Perales-Solis previously pleaded guilty to Delivery of Marihuana in violation of Texas Health and Safety Code § 481.120 and was sentenced to eight months in prison. To “deliver” under Texas law is defined broadly to mean “to transfer, actually or constructively, to another a controlled substance ... regardless of whether there is an agency relationship ... [and] includes offering to sell a controlled substance .... ” Tex. Health & Safety Code § 481.002(8). We have held that a similar provision prohibiting the manufacture and delivery of other controlled substances, which is subject to the same statutory definition of “deliver,” see § 481.112, “encompasses both conduct that does constitute a drug trafficking offense (transferring cocaine) and conduct that does not (offering to sell cocaine).” United States v. Garcia-Arellano, 522 F.3d 477, 480 (5th Cir.2008) (quoting United States v. Morales-Martinez, 496 F.3d 356, 358 (5th Cir. 2007)). Texas Health and Safety Code § 481.120 is also such a statute.

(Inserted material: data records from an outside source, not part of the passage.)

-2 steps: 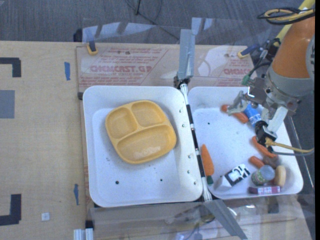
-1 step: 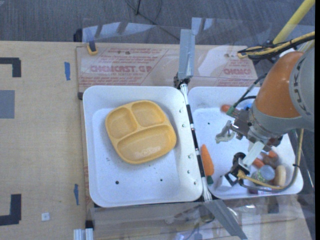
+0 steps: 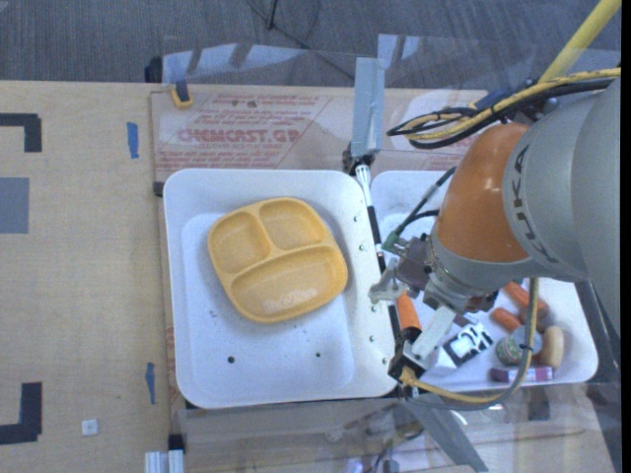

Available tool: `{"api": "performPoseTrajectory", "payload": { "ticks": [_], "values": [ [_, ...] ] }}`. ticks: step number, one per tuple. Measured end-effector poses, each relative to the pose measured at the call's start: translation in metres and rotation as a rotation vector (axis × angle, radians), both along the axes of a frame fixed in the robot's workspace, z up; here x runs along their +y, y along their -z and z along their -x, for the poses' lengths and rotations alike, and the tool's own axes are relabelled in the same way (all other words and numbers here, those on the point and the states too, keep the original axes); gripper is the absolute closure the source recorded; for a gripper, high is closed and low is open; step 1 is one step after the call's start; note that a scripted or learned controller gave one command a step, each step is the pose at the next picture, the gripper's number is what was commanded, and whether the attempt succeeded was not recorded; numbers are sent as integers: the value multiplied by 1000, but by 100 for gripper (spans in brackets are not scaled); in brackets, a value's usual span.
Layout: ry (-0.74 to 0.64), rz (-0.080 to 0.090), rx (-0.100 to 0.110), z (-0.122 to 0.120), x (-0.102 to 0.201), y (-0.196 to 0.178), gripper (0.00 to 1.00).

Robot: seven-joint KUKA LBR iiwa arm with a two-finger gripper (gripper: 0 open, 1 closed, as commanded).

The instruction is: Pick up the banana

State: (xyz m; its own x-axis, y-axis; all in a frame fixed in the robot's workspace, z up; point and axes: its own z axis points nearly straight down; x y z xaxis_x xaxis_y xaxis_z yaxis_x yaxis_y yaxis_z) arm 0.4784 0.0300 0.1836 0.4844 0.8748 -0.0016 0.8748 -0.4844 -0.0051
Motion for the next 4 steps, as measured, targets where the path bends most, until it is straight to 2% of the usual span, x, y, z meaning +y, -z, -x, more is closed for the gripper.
{"api": "performPoseTrajectory", "payload": {
  "ticks": [1, 3, 4],
  "values": [
    [-73, 1, -3, -5, 42, 0, 0],
    [-188, 1, -3, -15, 56, 0, 0],
    [-232, 0, -11, -98, 103, 72, 0]
  ]
}}
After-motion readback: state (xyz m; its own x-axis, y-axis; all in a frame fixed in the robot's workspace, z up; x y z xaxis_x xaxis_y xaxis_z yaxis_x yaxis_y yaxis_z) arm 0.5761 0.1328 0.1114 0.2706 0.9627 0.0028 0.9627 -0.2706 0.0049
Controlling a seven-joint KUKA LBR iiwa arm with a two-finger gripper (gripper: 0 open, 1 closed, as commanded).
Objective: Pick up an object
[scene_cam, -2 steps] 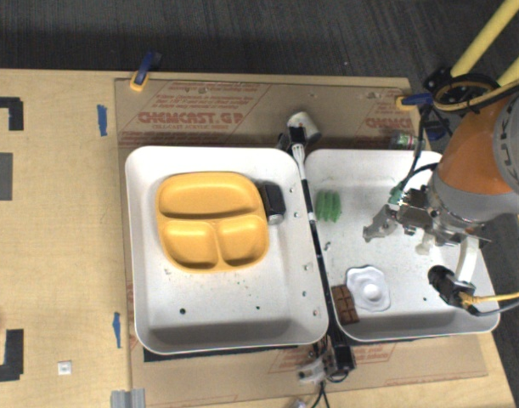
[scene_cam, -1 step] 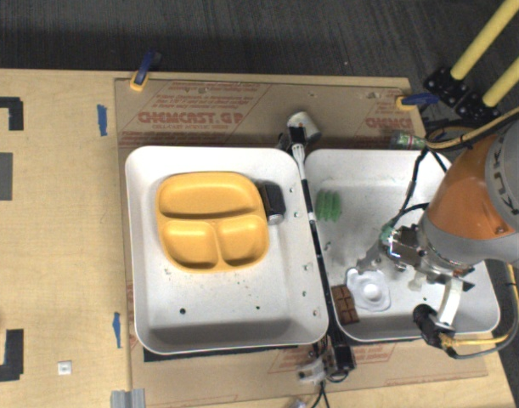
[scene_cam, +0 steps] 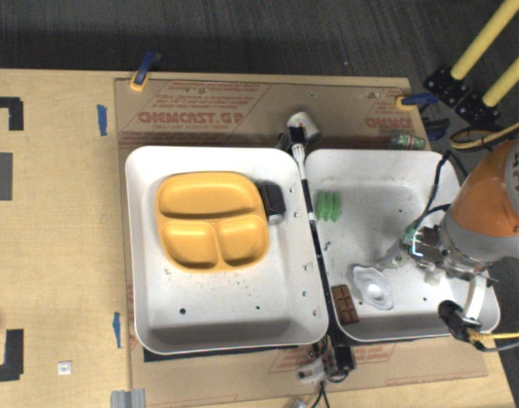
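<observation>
Over on the right side of the camera view, the grey arm with its orange band (scene_cam: pixel 488 202) hung above the right bin (scene_cam: pixel 361 172), wrist angled down toward that bin's lower right part. The gripper (scene_cam: pixel 412 246) sat low there, but honestly I couldn't tell whether it was released or clenched — too much cable and metal bunched up around it.

Stuff in the right bin: a small green ribbed piece (scene_cam: pixel 328 206) near the upper left wall, a clear plastic thing (scene_cam: pixel 371 284) lying on the floor just left of the gripper, and a brown chocolate-bar-looking block (scene_cam: pixel 345 303) down at the lower left edge. The clear piece looked close to the gripper, though whether they touched I couldn't say.

The left bin (scene_cam: pixel 149 253) had a big yellow divided tray (scene_cam: pixel 212 219) taking up its upper half, with a small dark object (scene_cam: pixel 273 201) tucked against the tray's right side — touching it, as far as I could see. Both bins sat side by side on a cardboard sheet (scene_cam: pixel 200 109) on the bench.
</observation>
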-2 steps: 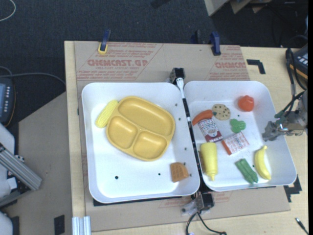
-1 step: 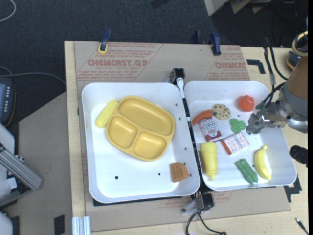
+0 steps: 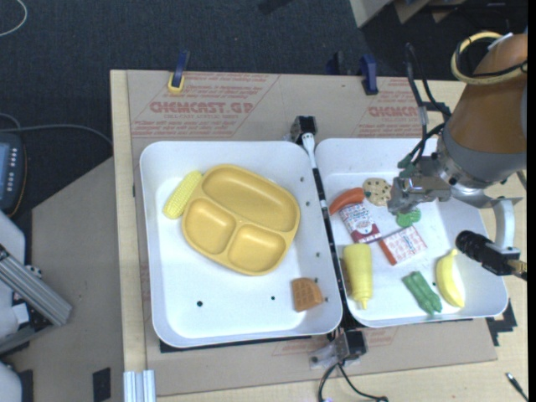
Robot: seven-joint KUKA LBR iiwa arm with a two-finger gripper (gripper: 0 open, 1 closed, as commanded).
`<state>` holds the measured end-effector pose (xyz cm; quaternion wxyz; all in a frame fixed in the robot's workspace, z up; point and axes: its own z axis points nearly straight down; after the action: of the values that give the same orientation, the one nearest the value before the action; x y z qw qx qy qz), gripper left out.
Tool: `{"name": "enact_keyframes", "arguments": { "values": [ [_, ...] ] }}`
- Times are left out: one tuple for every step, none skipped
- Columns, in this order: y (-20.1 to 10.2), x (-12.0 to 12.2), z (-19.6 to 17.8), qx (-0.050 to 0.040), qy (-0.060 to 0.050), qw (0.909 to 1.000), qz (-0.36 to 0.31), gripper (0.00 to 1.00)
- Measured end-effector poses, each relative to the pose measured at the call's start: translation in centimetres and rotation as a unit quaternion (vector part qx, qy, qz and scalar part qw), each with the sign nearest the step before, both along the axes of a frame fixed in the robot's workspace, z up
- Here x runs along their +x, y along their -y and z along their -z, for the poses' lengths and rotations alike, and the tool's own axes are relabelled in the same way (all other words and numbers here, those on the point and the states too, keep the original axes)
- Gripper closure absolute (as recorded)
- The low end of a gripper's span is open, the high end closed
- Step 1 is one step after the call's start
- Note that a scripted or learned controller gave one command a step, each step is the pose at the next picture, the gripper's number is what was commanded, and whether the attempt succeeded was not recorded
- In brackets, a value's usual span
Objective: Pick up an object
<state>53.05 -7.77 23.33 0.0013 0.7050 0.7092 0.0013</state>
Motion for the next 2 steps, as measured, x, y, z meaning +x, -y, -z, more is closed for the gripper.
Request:
{"name": "enact_keyframes", "arguments": {
  "values": [
    [-5.3, 1.7, 1.0, -0.0002, -0.001, 1.0000, 0.001, 1.00],
    [-9.7, 4.0, 0.4, 0.0006, 0.000, 1.0000, 0.000, 1.00]
  ]
}}
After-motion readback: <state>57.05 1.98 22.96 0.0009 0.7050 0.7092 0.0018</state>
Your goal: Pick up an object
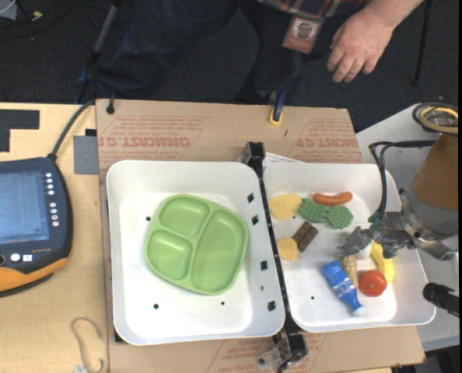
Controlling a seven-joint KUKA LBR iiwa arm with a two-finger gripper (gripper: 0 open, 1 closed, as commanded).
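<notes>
While I watch from the overhead camera, the end effector (373, 242) hangs low over the right bin (402, 311), right above the toy food I want it to grab: a yellow banana (383, 261), a red tomato (372, 284) and a blue bottle (341, 285), all near one another. I cannot tell whether it is apart or together, and nothing visibly sits in it. I judge the loose pile is meant to offer easy targets. The green divided plate (196, 242) lies alone in the left bin (130, 301). Mirrored print on the cardboard (161, 134) under the bins is too blurred to read.
</notes>
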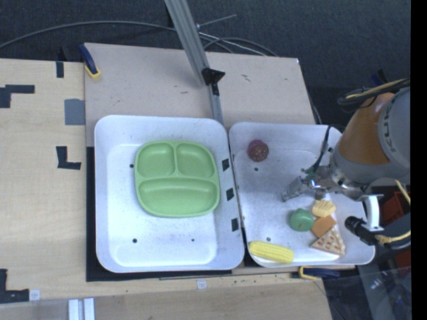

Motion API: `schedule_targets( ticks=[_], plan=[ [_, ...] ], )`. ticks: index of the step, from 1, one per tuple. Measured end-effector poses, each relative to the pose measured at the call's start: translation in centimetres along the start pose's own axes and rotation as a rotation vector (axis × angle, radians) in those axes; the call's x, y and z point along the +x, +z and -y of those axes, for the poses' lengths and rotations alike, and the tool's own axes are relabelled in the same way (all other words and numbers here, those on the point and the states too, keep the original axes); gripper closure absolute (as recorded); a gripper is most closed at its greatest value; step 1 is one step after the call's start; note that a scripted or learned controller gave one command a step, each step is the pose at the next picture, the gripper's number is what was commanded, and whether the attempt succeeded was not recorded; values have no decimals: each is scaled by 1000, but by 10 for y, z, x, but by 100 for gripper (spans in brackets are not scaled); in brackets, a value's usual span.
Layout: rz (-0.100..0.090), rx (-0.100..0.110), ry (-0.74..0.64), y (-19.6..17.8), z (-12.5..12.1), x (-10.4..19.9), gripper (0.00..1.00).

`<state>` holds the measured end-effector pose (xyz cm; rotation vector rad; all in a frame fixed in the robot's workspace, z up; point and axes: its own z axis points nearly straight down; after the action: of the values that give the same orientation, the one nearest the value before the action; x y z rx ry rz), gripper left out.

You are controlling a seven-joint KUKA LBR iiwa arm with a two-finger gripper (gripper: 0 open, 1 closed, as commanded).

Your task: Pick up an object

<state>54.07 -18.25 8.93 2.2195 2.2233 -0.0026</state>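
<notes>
One smooth, 3-section green plate (177, 179)

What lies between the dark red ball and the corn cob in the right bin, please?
In the camera view, bare white bin floor runs from the red ball down to the corn cob; the gripper and green piece sit off to the right.

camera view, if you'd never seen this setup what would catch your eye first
The bright green divided plate stands out most, lying alone in the left bin. Next comes the huddle of toy food in the right bin's near right corner: a corn cob, a green piece and a waffle wedge, with a dark red ball apart near the far edge. The gripper hangs just above that huddle.
</notes>
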Motion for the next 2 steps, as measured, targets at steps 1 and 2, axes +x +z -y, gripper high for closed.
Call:
schedule_targets(
  ticks=[1, 2],
  plan=[
    [-1, 1, -1, -10, 0, 0, 100],
    [0, -5, 0, -68, 6, 5, 100]
  ],
)
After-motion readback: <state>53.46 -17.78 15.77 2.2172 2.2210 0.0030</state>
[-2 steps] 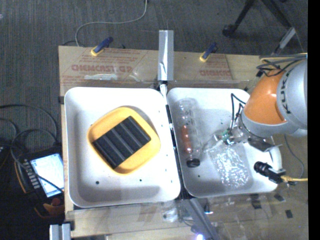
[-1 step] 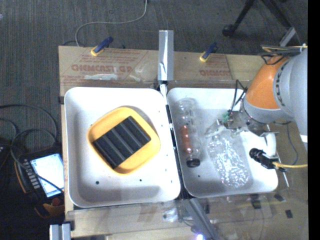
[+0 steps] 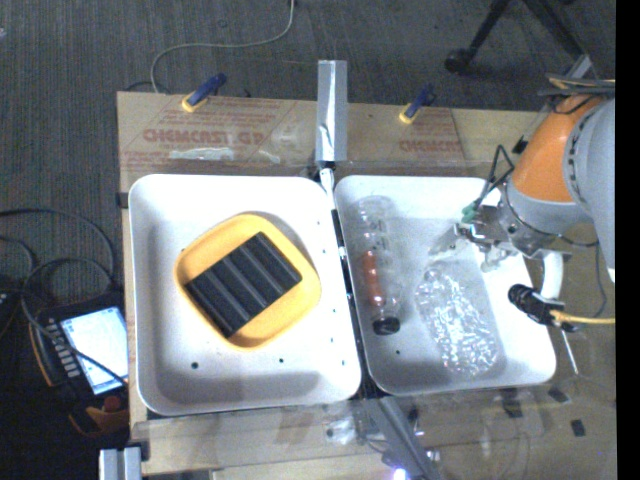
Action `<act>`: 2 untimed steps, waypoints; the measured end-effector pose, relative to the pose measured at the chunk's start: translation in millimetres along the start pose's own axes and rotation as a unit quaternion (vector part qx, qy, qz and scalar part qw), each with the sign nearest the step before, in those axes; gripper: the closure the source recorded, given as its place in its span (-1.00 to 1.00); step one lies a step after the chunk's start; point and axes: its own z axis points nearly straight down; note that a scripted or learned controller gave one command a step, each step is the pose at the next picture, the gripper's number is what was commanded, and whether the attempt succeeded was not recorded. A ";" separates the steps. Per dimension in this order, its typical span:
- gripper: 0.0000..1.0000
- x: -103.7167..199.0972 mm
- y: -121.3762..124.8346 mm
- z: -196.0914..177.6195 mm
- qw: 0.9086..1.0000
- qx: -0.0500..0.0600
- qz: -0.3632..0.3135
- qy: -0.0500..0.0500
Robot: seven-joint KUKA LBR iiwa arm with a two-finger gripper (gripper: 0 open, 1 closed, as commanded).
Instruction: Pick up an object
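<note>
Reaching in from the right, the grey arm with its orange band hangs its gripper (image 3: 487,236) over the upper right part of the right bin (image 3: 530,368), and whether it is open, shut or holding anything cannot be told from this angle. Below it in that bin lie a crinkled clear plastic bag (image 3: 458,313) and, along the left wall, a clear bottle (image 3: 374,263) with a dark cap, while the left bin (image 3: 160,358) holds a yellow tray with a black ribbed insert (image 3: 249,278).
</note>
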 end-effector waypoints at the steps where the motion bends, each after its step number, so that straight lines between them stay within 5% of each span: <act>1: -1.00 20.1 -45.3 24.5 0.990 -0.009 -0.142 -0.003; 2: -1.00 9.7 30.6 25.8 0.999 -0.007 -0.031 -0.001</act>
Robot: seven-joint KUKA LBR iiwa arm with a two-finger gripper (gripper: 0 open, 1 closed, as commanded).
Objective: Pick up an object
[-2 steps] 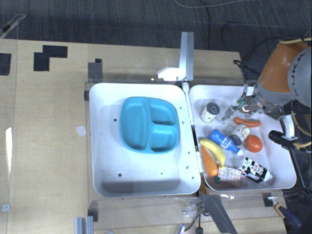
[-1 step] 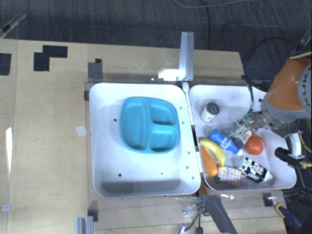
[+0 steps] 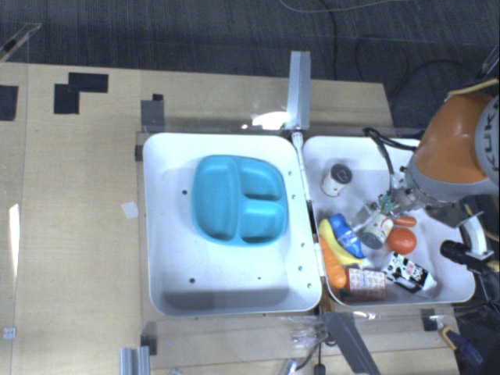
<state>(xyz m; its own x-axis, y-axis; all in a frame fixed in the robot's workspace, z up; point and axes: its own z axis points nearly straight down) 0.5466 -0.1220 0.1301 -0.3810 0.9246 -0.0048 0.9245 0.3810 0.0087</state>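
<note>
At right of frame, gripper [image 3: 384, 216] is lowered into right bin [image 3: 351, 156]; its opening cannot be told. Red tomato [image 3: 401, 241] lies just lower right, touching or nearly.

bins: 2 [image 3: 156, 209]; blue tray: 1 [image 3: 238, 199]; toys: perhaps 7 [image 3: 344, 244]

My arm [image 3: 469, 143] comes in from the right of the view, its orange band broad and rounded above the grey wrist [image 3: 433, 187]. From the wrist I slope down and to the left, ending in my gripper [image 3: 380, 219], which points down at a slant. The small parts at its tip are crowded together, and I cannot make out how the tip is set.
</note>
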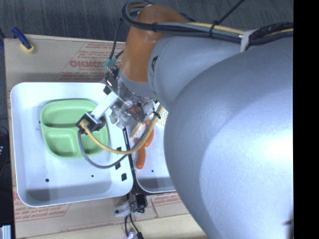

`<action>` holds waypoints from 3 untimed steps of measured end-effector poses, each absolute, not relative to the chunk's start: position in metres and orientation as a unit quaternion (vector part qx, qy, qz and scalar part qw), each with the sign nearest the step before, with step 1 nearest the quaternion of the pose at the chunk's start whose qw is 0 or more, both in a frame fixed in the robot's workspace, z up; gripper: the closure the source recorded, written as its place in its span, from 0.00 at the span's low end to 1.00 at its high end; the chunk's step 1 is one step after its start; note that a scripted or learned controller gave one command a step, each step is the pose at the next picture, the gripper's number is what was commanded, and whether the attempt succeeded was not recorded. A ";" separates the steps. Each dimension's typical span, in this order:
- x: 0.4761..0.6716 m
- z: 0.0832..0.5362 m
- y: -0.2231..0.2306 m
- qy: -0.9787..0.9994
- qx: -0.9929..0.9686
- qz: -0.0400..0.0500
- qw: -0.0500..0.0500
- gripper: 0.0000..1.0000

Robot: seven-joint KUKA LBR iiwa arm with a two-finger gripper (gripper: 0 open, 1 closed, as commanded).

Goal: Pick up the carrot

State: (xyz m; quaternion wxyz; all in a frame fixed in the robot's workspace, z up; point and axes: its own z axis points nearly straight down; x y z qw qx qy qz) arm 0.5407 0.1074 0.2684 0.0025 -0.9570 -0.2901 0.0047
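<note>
The end effector point(133, 114) hangs over the right bin's point(154, 176) left edge, just above the carrot point(141, 156), presumably lined up to grasp. Whether it is open, I cannot tell. A green tray point(65, 128) sits in the left bin point(30, 133).

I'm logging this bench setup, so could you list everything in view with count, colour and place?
Bins: two, white, side by side on the bench; the right one is mostly covered by the arm.
Divided tray: one, light green, in the left bin.
Carrot: one, orange, at the left edge of the right bin, below the gripper.
Cardboard: brown with red print, under the bins.
Clip: one, blue and yellow, upper left.
Arm: one, grey with an orange band.
Gripper: one, above the carrot.
</note>
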 end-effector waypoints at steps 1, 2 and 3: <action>0.563 0.260 0.088 -0.325 -0.946 0.001 0.001 1.00; 0.578 0.259 0.036 -0.390 -0.921 0.001 0.000 1.00; 0.546 0.336 -0.008 -0.348 -0.937 0.001 0.001 1.00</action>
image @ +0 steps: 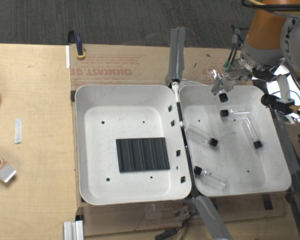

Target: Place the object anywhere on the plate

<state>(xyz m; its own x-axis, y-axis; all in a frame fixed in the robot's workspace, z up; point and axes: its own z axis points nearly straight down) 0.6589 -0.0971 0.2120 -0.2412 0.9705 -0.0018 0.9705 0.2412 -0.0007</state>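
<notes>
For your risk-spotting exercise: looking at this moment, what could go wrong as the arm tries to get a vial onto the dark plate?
1. The clear vials are see-through and could roll from a grasp.
2. The gripper sits over the right bin's far edge; the dark plate lies across the divider, risking a drop.

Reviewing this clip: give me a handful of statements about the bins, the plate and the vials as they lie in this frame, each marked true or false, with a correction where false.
1. The dark ribbed plate lies in the left bin. True.
2. A vial already rests on the plate. False: the plate's surface is bare.
3. Several clear vials with black caps lie in the right bin, for example one near its front edge. True.
4. The hand is over the left bin. False: it is at the back edge of the right bin.
5. A black-capped vial sits directly under the hand. True; whether it is gripped cannot be told.
</notes>
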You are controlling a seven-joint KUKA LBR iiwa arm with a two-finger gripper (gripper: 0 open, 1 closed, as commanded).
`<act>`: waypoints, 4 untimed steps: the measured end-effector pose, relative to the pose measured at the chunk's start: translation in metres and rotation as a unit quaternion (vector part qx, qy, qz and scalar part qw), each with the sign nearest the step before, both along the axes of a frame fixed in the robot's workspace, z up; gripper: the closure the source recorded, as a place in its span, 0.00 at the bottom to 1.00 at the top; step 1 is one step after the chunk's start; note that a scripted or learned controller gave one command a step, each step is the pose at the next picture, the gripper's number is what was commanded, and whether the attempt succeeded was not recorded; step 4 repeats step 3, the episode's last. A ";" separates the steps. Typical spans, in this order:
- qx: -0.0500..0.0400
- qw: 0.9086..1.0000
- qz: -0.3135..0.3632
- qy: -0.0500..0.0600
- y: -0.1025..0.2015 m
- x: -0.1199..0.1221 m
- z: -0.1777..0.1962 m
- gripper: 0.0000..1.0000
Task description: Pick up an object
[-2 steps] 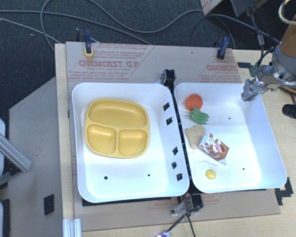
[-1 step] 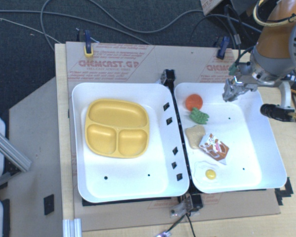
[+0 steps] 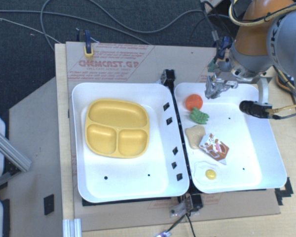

Consequently, as with prior convictions under § 481.112, we must determine whether Perales-Solis’s conviction under § 481.120 constitutes a drug trafficking offense. Generally, we apply the “categorical approach” as established in Shepard v. United States, 544 U.S. 13, 125 S.Ct. 1254, 161 L.Ed.2d 205 (2005), and Taylor v. United States, 495 U.S. 575, 110 S.Ct. 2143, 109 L.Ed.2d 607 (1990), to this inquiry. See Lopez-Salas, 513 F.3d at 178; United States v. Garza-Lopez, 410 F.3d 268, 273-74 (5th Cir.2005); United States v. Gutierrez-Ramirez, 405 F.3d 352, 356-57 (5th Cir.2005).